▶ _TRY IT_
Exactness is required throughout. Return every record once more.

▶ _SOURCE INFORMATION_
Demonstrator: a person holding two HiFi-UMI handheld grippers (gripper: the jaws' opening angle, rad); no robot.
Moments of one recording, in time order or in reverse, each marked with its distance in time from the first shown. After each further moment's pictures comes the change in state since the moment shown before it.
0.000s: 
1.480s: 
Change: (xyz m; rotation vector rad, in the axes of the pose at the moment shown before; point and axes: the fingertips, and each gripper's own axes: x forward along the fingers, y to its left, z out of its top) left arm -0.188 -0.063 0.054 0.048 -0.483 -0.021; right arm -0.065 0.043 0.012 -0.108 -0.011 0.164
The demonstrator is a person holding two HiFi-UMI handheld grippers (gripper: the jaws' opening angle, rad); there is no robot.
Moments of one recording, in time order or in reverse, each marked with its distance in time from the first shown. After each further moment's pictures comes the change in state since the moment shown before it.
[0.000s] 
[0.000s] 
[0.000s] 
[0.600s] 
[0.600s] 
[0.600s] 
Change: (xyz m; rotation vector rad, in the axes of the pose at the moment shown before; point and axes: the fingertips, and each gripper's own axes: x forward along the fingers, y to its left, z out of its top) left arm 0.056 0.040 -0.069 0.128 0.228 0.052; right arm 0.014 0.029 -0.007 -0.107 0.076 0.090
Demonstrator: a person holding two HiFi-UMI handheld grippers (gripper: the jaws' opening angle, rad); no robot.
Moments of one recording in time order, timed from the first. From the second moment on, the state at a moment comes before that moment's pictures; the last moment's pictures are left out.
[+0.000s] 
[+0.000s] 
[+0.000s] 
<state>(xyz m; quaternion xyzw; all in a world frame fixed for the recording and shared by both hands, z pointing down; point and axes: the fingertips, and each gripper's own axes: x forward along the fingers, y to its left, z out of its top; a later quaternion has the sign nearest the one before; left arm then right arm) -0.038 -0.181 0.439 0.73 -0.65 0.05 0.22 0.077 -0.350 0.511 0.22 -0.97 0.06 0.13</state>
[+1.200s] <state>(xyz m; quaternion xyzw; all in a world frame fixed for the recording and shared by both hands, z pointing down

▶ _PROBLEM SOLUTION_
Demonstrator: a person holding two HiFi-UMI handheld grippers (gripper: the jaws' opening angle, rad); no robot.
Moments of one recording, in time order or in reverse, each marked with its distance in time from the first shown. After each further moment's pictures comes the change in state since the moment shown before it.
0.000s: 
1.480s: 
Change: (xyz m; rotation vector rad, in the axes of the pose at the moment shown before; point and axes: the fingertips, and each gripper's own axes: x forward along the fingers, y to its left, z out of its top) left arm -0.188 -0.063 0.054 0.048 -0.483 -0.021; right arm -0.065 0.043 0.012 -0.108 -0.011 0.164
The demonstrator is a person holding two HiFi-UMI handheld grippers (gripper: the jaws' opening angle, rad); there is no robot.
Moments of one recording, in time order or in reverse, each marked with its distance in time from the first shown. After each further moment's pictures comes the change in state since the moment shown before it.
[0.000s] 
[0.000s] 
[0.000s] 
[0.600s] 
[0.600s] 
[0.600s] 
Change: (xyz m; rotation vector rad, in the axes of the pose at the moment shown before; point and axes: the fingertips, and each gripper's own axes: x forward along the fingers, y to its left, z out of its top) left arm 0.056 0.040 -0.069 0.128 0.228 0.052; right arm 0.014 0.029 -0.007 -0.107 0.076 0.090
Demonstrator: a person holding two HiFi-UMI handheld grippers (gripper: the jaws' opening angle, rad); no robot.
Moments of one recording in time order, timed from the first. From the second moment on, the state at a moment comes before that moment's pictures; the last moment's pictures are left out.
[+0.000s] 
[+0.000s] 
[+0.000s] 
<state>(xyz m; quaternion xyzw; all in a world frame fixed for the recording and shared by both hands, z pointing down; point and axes: the fingertips, and each gripper's own axes: x forward along the fingers, y to its left, z out of its top; a later quaternion has the sign nearest the one before; left arm then right arm) -0.038 -0.181 0.439 0.73 -0.65 0.05 0.22 0.077 -0.350 0.511 0.22 -0.97 0.06 0.13</state>
[+1.200s] <state>(xyz m; quaternion xyzw; all in a world frame fixed for the recording and shared by both hands, z pointing down

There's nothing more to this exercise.